---------- EXTRACTED INFORMATION ----------
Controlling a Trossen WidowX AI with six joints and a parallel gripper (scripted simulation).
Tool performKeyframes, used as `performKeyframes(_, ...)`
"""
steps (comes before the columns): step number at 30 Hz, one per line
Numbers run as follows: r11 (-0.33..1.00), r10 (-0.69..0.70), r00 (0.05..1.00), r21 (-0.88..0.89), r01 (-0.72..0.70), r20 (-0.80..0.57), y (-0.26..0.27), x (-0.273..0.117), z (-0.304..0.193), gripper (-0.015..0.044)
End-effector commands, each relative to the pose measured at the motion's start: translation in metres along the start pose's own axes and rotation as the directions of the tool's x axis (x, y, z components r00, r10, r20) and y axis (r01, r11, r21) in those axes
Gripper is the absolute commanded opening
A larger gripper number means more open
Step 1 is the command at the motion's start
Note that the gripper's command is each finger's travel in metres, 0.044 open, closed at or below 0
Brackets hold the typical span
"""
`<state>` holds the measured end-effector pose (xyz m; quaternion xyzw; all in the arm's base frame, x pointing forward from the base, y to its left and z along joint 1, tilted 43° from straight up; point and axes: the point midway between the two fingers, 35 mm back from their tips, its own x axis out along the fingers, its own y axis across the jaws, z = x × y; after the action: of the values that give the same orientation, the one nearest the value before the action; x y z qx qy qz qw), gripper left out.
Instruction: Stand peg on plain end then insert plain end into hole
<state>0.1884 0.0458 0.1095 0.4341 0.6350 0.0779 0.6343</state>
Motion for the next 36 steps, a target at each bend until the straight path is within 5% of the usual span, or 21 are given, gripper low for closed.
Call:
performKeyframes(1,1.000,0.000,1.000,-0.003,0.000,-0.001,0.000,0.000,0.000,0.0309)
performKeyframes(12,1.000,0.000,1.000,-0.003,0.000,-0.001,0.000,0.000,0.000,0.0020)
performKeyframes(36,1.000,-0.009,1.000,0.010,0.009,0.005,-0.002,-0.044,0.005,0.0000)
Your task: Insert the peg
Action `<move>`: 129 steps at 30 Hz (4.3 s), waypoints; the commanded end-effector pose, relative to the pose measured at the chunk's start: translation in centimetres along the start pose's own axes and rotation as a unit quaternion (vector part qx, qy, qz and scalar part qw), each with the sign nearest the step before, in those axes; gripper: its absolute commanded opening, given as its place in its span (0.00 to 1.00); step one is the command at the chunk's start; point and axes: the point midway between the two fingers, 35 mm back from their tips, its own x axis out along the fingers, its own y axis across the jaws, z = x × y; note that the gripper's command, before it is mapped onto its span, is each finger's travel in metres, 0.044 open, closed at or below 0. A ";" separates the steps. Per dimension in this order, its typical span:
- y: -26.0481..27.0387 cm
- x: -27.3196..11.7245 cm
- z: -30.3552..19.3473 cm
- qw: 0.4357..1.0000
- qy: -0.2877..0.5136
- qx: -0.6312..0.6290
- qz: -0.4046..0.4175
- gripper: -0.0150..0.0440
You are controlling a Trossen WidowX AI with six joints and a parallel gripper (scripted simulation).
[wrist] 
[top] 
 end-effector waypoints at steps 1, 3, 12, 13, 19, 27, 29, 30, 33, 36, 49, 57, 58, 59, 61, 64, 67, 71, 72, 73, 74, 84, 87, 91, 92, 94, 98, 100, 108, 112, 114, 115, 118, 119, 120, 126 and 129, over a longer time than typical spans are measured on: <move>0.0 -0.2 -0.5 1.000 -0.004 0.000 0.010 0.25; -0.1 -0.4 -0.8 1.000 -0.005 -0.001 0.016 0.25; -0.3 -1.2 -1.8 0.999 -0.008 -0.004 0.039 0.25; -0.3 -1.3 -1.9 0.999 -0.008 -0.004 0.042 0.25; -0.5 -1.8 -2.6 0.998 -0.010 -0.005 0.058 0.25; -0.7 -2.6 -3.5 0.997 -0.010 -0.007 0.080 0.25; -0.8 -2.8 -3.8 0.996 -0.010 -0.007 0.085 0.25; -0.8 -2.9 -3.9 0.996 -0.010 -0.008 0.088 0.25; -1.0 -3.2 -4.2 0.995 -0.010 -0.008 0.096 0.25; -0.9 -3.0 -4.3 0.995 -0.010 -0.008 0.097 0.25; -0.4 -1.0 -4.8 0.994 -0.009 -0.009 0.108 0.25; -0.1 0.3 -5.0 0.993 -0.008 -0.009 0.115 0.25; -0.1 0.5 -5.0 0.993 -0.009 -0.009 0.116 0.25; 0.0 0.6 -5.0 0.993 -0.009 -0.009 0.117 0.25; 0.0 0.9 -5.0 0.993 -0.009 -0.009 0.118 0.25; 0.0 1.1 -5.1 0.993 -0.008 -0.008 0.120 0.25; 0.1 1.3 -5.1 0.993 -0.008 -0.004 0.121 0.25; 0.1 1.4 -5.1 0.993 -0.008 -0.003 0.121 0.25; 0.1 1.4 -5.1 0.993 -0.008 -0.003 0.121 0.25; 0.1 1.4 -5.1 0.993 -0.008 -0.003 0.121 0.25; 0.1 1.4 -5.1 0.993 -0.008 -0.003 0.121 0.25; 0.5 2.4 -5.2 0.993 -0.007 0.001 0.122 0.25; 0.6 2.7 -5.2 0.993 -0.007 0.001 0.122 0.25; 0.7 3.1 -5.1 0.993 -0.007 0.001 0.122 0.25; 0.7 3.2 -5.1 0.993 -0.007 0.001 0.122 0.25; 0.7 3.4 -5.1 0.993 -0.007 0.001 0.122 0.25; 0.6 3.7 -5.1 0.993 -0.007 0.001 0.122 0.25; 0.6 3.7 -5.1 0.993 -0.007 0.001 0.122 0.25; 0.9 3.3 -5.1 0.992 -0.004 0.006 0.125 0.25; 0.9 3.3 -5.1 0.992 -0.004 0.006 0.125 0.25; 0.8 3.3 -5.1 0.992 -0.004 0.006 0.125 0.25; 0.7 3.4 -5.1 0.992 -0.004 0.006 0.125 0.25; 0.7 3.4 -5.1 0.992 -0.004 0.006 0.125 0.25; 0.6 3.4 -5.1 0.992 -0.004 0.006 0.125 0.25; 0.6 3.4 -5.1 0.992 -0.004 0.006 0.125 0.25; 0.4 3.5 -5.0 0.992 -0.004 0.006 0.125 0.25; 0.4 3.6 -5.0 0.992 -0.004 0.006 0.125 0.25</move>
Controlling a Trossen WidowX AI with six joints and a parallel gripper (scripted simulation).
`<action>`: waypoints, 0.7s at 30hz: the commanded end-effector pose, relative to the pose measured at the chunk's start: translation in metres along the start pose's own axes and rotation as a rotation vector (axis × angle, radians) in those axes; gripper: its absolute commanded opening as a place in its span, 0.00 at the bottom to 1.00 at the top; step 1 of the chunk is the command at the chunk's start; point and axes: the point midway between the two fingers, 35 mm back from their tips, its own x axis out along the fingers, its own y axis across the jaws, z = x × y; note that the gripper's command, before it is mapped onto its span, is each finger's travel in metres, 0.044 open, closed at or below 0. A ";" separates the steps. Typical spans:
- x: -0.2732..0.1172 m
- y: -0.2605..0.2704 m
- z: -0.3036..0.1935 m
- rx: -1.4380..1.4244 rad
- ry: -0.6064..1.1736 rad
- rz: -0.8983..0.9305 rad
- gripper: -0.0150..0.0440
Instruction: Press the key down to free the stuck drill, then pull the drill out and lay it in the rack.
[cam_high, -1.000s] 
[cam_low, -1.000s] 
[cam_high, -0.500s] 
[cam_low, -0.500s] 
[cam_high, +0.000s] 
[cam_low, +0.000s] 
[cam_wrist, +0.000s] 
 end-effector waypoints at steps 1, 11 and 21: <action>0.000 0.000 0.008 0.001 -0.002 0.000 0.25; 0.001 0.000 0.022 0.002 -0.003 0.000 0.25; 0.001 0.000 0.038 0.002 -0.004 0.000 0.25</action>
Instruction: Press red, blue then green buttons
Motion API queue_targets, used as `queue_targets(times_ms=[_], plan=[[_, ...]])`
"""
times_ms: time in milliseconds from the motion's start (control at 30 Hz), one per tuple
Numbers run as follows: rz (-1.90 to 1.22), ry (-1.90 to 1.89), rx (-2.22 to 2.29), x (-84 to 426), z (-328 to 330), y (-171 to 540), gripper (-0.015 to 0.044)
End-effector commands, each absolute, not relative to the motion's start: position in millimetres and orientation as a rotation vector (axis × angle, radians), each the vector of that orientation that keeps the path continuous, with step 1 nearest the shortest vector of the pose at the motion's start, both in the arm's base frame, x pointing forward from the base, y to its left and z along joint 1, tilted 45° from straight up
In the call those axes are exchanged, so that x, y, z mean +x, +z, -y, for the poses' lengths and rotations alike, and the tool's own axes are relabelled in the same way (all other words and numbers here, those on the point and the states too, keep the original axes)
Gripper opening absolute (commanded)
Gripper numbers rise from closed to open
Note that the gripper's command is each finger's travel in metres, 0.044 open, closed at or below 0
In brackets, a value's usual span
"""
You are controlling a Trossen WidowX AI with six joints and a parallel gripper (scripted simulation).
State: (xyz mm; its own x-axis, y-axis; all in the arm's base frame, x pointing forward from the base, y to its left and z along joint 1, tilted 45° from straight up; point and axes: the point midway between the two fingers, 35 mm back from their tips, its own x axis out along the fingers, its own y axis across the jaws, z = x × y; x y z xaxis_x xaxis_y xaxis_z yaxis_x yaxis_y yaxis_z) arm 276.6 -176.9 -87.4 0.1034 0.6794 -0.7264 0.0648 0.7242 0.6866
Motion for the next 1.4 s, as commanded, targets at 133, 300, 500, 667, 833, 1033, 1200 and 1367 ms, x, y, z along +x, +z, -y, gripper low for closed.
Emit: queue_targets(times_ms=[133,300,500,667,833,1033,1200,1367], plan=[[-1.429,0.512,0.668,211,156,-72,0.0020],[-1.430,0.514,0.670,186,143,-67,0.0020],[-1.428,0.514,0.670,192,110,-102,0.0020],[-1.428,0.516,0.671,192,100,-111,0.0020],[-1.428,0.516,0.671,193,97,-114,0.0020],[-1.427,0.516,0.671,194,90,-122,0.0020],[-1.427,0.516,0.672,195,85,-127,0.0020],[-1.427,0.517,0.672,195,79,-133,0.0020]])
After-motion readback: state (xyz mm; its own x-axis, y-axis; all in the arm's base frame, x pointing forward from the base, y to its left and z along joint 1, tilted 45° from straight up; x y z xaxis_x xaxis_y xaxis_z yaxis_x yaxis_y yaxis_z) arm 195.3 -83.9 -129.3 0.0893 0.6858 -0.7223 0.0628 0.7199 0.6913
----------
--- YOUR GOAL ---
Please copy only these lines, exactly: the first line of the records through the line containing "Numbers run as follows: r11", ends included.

--- EXPECTED ANSWER ---
Controlling a Trossen WidowX AI with six joints and a parallel gripper (scripted simulation).
Tool performKeyframes, used as `performKeyframes(_, ...)`
"""
steps (comes before the columns): step number at 30 Hz, one per line
Numbers run as follows: r11 (-0.33..1.00), r10 (-0.69..0.70), r00 (0.05..1.00), r21 (-0.88..0.89), r01 (-0.72..0.70), r20 (-0.80..0.57), y (-0.26..0.27), x (-0.273..0.117), z (-0.304..0.193), gripper (-0.015..0.044)

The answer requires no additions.